Text mining (TM) has been one of the most frequently discussed methodologies in the humanities in the last year, along with many tools can help with some basic and some not so basic TM methodologies. Although it may seem like overkill, learning how to use the statistical software package R for TM is a great way to learn more about some fundamental processes and how you can get more control over your own TM explorations.
This introductory workshop will demonstrate how to:
install R
use the R console (like the command line)
create a set of text files to explore
explore the basic TM features
create a visualization of document similarity
Fred: I’ll be there. I’ve been using R for charting data and for making maps. I’d like to learn how you do text mining with R, and perhaps we can talk about R more generally.
Hi Fred, this looks great. I’ve been meaning to jump into R for a while, maybe this will be the spark I need. Should we supply our own text files, or will you have a set to work with?
@Lincoln: great! do be warned that this is incredibly introductory, but i’m certainly looking forward to hearing more about how you use R for mapping. Hopefully the session can branch out from my simple walk-thru.
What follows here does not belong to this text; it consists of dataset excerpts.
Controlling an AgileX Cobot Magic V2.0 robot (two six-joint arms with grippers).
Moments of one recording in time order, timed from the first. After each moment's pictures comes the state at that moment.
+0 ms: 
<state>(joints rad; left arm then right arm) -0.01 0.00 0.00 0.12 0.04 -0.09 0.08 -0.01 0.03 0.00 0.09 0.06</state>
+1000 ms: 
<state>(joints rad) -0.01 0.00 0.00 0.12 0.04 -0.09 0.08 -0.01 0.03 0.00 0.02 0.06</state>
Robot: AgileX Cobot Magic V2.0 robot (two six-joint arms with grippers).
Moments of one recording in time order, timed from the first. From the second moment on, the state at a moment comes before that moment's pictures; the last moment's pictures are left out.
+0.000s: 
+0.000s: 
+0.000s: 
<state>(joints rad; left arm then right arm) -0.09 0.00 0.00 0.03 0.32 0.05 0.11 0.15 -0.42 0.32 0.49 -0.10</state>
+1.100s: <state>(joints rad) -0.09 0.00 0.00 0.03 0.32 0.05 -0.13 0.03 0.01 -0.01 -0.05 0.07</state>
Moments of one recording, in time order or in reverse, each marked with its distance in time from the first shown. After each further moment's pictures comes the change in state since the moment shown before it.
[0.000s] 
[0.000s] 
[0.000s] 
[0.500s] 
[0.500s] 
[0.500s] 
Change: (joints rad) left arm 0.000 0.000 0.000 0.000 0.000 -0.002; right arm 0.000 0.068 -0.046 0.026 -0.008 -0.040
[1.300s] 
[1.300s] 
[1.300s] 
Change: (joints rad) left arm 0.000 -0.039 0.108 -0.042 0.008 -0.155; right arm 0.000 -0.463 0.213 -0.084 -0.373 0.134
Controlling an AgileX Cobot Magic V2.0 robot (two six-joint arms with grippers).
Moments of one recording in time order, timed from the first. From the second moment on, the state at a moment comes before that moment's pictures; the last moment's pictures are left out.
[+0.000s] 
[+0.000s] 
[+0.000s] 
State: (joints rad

@Zach: great question. i’ll supply a few trivial sets of texts for us to play with, but it would be fun to have your own as well, even if just a handful of to get practice working on a new set.
I wish I could be at THATCamp Prime this year, but since I can’t, I’ll at least contribute a suggestion: use RStudio (www.rstudio.com/ ) as the integrated development environment. It’s the best I’ve used in my (limited) R experience.